さて、以上が感染症疫学の数理モデルの基本だ。これによって、どんな感染の推移を予想できるだろうか。

よみがえる基本再生産数

1つには、第2波、第3波の到来は不可避であり、長期化は免れないということだ。先述のように接触削減などの対策により、実効再生産数を基本再生産数(以下、新型コロナは2.5と想定)より引き下げることはできる。

実際、最近のヨーロッパやアメリカでは、ロックダウン(都市封鎖)の効果で新規感染者数が減少してきた。これは数理モデル上、実効再生産数が1未満になったことを示唆する。

長引く封鎖は経済や市民の生活・メンタルに大打撃を与えるため、欧米諸国の政府は、対策を緩和する方向を打ち出している。
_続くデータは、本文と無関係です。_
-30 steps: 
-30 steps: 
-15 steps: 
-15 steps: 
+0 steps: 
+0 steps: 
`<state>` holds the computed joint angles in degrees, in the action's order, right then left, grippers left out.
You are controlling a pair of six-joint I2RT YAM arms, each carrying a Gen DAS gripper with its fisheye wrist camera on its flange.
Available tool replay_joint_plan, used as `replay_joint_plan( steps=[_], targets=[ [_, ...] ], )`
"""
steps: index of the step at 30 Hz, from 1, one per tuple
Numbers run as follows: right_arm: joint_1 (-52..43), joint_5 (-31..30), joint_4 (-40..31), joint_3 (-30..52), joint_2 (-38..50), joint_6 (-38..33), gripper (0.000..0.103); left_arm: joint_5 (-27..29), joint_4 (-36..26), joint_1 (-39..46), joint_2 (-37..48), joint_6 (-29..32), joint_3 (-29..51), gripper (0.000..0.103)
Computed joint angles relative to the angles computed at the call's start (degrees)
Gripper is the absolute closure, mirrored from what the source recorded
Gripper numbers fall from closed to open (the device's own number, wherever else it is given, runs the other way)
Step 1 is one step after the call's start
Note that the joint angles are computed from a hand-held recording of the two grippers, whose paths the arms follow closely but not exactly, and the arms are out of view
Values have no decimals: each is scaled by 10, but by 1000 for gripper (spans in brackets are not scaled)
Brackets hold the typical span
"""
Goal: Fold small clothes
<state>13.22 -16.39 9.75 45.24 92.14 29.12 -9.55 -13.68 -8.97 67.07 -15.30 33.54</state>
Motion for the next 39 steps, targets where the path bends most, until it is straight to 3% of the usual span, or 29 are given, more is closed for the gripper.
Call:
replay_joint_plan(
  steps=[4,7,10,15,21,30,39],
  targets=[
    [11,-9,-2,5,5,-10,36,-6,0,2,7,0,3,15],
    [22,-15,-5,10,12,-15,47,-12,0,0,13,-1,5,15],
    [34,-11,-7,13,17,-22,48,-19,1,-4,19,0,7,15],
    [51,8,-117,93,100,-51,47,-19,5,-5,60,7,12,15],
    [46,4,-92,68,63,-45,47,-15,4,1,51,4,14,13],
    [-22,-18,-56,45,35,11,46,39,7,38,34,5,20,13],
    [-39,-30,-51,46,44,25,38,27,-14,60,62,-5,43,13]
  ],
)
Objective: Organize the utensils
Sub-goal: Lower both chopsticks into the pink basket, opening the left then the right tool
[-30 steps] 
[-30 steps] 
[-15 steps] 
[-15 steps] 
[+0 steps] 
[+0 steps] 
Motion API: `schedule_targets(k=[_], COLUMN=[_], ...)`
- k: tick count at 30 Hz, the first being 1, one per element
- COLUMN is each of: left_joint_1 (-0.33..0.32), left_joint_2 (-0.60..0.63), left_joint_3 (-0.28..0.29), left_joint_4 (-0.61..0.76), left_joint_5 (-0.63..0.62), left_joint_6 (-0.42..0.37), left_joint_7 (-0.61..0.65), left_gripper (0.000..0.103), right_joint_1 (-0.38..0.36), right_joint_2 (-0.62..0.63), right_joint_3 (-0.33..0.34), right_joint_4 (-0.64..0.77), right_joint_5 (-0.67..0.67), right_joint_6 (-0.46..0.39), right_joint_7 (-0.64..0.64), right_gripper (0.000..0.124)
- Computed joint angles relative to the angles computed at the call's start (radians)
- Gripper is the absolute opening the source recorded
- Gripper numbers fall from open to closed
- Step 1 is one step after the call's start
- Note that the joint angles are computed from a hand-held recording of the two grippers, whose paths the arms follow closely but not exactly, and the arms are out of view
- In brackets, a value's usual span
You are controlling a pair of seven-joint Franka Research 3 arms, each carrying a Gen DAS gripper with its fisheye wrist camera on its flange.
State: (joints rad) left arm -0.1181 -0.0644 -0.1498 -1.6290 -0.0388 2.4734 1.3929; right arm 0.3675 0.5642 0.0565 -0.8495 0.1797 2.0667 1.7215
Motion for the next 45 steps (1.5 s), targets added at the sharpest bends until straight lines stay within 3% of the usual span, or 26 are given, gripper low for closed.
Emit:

では、実際に対策を緩和するとどうなるか。人工的に低下させてきた実効再生産数は再び、基本再生産数の2.5に向けて上昇するのは確実である。

欧米に遅れる形で日本でも4月7日、東京など7都府県を対象に政府が緊急事態宣言を発令し、その後対象を全国に広げた。足下で新規感染者が着実に減少していくかはまだ予断を許さないが、仮にそうなったとしても、ゴールデンウィーク後に外出や休業の自粛要請をやめれば、再び感染拡大に戻ることは必至だ。

波状的に感染拡大が起こることは、過去のパンデミック(世界的流行)でもあった。1918年に流行が始まったスペインインフルエンザでは、ウイルスの変異による重症化もあり、第2波や第3波の被害のほうが大きかった。同じことは新型コロナでも起こりうると考えたほうがよいだろう。

それでは、結局、集団免疫率に達するまで感染は止まらないのであれば、接触削減などの対策を行うことは無駄であり、経済などへの打撃を考えれば、やめたほうがよいのだろうか。そう考えるのは短絡的だ。理由を見ていこう。